## The Rotor-router model and Diaconis-Fulton Addition

- Date: 11/27/2006

Yuval Peres (Microsoft Research)

University of British Columbia

Given two sets A and B in the lattice, the Diaconis-Fulton sum is a

random set obtained by putting one particle in every point of the

symmetric difference, and two particles in every point of the

intersection, of A and B. Each 'extra particle' performs random walk

until it reach an unoccupied site, where it settles. The law of the

resulting random occupied set A+B does not depend on the order of the

walks. We find the (deterministic) scaling limit of the sums A+B when A

and B consist of the lattice points in some overlapping planar domains.

The limit is described by focusing on the 'odometer' of the process,

which solves a free boundary obstacle problem for the Laplacian.

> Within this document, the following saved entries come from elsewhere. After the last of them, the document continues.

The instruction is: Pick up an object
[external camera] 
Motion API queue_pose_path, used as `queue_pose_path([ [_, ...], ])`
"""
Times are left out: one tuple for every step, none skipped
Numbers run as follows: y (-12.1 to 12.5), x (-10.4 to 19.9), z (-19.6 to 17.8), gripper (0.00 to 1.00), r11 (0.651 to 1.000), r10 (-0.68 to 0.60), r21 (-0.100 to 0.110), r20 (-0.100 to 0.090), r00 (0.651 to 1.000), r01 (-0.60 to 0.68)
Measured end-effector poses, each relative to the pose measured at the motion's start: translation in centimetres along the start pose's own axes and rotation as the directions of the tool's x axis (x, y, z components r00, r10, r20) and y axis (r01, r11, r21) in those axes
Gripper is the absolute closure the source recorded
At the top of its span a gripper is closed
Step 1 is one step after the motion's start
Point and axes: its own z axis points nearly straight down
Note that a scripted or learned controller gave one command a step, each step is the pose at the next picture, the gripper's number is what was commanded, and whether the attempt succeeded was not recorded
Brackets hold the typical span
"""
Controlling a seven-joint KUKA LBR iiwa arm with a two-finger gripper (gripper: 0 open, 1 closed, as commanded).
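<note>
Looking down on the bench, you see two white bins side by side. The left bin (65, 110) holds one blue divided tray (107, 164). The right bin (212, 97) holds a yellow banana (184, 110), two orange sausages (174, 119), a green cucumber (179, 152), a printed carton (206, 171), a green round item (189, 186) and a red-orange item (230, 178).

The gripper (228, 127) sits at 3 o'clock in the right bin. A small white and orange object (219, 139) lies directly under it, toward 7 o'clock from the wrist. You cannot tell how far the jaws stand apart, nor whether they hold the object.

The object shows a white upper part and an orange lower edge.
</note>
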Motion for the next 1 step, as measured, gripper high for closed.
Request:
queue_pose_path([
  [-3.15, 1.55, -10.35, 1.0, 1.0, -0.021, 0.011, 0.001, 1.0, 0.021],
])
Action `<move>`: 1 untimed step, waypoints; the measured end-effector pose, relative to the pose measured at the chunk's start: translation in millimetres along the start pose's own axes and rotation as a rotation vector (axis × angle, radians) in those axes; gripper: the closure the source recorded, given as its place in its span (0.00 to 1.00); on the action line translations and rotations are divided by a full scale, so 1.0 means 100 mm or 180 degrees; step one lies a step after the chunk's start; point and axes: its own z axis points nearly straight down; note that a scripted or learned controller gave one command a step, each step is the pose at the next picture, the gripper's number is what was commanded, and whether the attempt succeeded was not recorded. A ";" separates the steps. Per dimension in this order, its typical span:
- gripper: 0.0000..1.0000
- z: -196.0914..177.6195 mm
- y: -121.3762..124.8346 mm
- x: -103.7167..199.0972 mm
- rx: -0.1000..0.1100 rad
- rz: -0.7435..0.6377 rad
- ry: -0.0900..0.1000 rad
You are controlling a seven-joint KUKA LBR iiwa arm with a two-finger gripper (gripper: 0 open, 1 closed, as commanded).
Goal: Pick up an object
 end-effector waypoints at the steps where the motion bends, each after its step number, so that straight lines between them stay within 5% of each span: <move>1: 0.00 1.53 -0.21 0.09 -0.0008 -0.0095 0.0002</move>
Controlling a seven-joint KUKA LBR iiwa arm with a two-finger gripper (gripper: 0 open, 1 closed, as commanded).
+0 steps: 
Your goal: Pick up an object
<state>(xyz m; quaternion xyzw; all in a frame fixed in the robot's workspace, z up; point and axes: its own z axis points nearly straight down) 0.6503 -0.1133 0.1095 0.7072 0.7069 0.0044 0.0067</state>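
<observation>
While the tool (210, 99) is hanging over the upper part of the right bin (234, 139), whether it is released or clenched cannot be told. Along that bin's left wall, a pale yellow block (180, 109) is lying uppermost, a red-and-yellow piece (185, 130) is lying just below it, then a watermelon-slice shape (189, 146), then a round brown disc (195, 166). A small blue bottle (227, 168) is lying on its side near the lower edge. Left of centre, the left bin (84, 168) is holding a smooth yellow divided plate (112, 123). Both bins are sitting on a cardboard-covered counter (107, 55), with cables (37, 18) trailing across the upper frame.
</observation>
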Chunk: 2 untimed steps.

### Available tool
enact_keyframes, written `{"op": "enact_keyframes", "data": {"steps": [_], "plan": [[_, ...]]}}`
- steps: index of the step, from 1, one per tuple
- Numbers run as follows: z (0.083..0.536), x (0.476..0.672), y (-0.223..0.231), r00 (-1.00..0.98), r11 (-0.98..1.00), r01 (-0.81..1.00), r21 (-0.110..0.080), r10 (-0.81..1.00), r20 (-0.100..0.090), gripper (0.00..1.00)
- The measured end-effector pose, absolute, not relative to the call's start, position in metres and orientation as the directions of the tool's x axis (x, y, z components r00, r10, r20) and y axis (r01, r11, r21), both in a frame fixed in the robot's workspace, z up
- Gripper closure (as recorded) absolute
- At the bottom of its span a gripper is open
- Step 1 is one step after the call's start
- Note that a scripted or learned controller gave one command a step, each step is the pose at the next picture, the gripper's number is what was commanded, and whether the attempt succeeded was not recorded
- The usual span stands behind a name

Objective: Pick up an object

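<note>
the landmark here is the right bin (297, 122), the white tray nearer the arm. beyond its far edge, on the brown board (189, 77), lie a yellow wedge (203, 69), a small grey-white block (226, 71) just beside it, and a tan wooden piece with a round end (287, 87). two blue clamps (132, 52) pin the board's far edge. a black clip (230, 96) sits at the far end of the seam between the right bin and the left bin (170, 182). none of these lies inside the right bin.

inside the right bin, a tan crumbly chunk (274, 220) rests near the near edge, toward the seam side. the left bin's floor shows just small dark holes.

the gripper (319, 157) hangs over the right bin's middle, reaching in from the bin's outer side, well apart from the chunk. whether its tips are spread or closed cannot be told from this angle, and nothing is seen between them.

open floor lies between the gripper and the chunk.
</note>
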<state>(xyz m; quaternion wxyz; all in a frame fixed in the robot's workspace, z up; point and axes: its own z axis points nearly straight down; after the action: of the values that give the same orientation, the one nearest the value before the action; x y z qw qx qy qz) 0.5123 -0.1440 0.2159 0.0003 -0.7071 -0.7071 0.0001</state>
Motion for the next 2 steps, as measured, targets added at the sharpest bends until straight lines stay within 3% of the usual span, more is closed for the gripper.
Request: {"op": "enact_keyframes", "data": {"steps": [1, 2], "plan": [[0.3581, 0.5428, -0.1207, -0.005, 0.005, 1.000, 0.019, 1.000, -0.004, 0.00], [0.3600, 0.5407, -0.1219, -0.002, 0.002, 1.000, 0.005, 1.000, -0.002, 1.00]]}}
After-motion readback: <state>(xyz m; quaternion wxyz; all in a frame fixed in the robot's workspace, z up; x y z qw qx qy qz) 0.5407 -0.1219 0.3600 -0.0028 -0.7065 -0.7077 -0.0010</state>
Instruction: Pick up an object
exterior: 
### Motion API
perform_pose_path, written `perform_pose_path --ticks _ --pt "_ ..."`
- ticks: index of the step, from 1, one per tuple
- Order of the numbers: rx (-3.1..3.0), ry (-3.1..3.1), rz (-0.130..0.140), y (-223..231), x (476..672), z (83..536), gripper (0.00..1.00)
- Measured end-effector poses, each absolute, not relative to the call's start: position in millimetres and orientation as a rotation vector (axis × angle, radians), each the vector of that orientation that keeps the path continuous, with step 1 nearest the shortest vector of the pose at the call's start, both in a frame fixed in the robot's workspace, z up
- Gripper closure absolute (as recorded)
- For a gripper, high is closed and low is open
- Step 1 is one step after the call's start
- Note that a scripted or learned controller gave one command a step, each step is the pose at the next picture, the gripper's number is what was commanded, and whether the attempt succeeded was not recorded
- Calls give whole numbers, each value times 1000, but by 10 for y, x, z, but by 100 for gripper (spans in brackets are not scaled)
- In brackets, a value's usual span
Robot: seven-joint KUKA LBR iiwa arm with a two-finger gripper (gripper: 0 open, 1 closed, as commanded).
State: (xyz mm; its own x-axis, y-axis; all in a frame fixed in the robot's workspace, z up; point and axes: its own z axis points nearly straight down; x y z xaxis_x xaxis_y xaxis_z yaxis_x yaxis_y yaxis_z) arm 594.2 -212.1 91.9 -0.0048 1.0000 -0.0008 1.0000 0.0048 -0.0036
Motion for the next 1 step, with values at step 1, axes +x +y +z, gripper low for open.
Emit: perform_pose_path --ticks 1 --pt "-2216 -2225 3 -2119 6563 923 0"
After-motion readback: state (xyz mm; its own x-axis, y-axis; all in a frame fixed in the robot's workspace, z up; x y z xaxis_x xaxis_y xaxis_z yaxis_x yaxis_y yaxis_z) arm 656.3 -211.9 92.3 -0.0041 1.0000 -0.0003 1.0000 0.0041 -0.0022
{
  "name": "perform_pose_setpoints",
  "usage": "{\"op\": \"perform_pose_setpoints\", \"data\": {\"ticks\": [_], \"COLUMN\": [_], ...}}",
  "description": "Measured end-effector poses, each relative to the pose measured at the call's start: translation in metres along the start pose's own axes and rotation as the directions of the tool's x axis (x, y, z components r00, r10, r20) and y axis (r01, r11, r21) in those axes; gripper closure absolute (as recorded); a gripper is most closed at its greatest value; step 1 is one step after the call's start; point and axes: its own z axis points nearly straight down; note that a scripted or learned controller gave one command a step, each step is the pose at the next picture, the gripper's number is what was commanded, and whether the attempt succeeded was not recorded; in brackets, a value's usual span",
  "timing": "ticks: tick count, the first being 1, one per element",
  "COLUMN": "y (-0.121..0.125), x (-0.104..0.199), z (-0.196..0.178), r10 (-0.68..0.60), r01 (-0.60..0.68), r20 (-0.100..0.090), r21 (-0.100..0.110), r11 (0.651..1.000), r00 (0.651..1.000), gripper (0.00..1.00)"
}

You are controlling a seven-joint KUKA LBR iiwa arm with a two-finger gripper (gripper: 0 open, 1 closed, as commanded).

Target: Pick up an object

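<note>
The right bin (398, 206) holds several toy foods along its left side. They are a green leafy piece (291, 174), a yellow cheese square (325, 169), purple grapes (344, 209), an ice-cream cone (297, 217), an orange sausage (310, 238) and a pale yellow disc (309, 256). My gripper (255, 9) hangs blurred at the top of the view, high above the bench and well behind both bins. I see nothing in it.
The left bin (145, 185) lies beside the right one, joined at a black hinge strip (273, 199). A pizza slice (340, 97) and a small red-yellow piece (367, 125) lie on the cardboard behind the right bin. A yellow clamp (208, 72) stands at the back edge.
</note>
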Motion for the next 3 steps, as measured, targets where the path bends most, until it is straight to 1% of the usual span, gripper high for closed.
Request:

The same scaling limit is obtained when the random walks are replaced

by deterministic rotor walks, as proposed by Jim Propp. In particular,

when a singleton at the origin is added to itself n times Internal

Diffusion-limited aggregation (IDLA) arises; Lawler, Bramson and

Griffeath (1992) proved the limit shape for IDLA is a disk and we prove

the analogous result for rotor-router aggregation. (Joint work with

Lionel Levine.)

Probability Seminar 2006